Presidential Performance Agreements


John Kamensky, Senior Fellow, IBM Center for The Business of GovernmentCome November 2008, the winning team for one of the presidential candidates will be asking the question, “We won! Now what??” Of course, the answer is, “We have to deliver on the President’s promises!” But exactly who actually delivers? The President’s appointees, of course.

But how do appointees find out what the President wants? This is a perennial problem. Former Reagan Treasury Secretary Donald Regan wrote in his memoirs that after he was sworn in as secretary, he waited for a call from the White House telling him what the President wanted to do. He served four years as secretary without ever having a one-on-one meeting with President Reagan. And he was only one of more than 3,000 presidential appointees! So how do they find out? Regan was advised to read the newspapers to see what the White House might be saying about Treasury. But there must be a better way.

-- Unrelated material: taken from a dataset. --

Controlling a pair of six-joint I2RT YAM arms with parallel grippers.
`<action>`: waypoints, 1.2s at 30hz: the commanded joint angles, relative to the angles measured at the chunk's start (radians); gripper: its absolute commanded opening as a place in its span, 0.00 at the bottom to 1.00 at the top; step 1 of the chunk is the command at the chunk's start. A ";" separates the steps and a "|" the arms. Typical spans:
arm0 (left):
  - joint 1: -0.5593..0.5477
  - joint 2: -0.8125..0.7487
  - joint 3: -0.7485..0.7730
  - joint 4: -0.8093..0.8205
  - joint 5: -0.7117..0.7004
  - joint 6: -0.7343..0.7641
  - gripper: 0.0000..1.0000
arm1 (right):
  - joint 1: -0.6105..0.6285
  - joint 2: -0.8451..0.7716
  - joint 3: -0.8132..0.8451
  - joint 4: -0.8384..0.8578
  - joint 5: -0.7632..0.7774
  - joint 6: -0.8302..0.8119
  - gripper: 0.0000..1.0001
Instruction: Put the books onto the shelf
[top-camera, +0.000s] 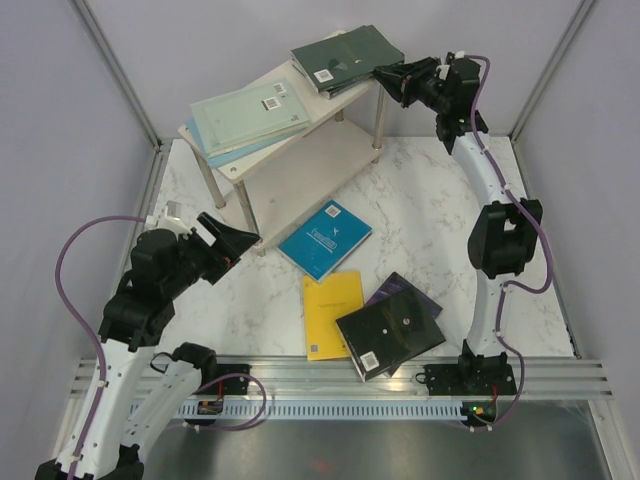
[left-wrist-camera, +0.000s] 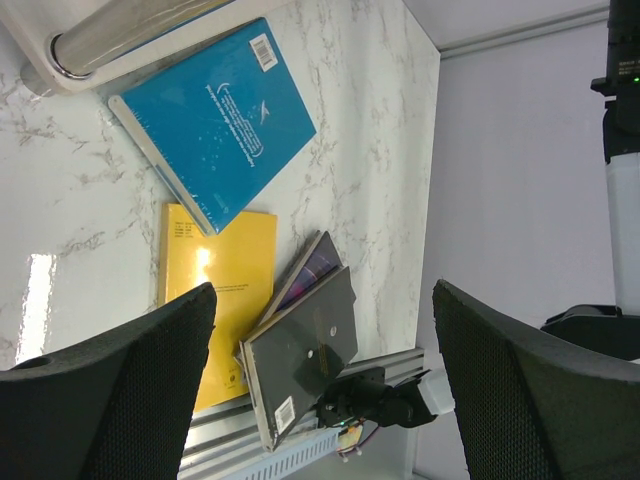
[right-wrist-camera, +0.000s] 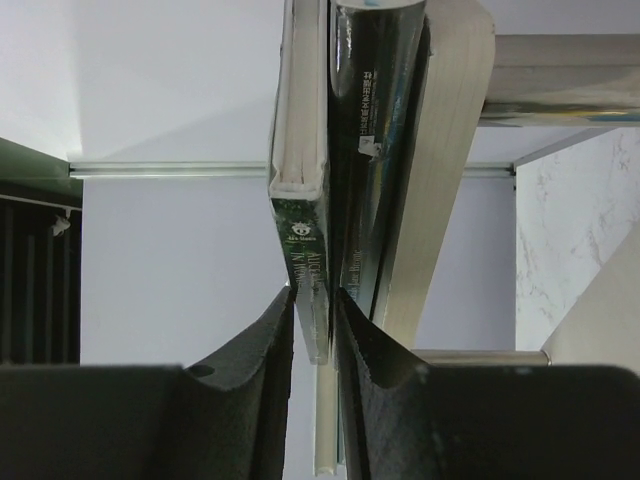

In the early Clinton Administration, the National Performance Review recommended voluntary Presidential Performance Agreements with the heads of major departments and agencies. Of the 24 major departments and agencies, about 10 agreed to this arrangement. Examples include: Robert Reich, Secretary of Labor; Bruce Babbitt, Secretary of the Interior; Federico Pena, Secretary of Transportation; and Roger Johnson, Administrator of the General Services Administration.

The process lasted for several years before falling into disuse. White House policy council staff and the Office of Management and Budget hated the process because it allowed the secretaries to come to a direct agreement with the President. While they had input, they couldn’t easily put their imprint on it or change it later. Also, congressional committees disliked it because they did not have input. Secretaries, though, did like it because it gave them greater leverage with White House and OMB staffs and greater clarity as to what was expected. They could then turn to their staffs and say that they needed to help the Secretary meet his or her commitments to the President. The official reason for the demise was the implementation of the annual performance plans under the new Government Performance and Results Act. This created organizational, rather than personal, commitments. Some felt this was more stable.

In the early George W. Bush Administration, some of the cabinet members crafted performance agreements with their political underlings. For example, Secretary for Health and Human Services Tommy Thompson drafted “performance contracts” with his assistant secretaries and senior leaders. This did not last beyond most of the early appointees, in part because many appointees believe they were appointed by, and were accountable to, the President and not the Secretary.

In a recent Council for Excellence in Government seminar, former ambassador Prudence Bushnell commented that the President traditionally sends a personal letter to each ambassador that spells out the authorities and responsibilities of each ambassador before he or she is posted. It makes clear the ambassador has authority over all the different federal agencies that might be assigned within that country. She said this tradition continues and could serve as a model for other agencies as well.

So there is a track record of Presidents conveying clear expectations to appointees. Should the next President build on this or take some other approach?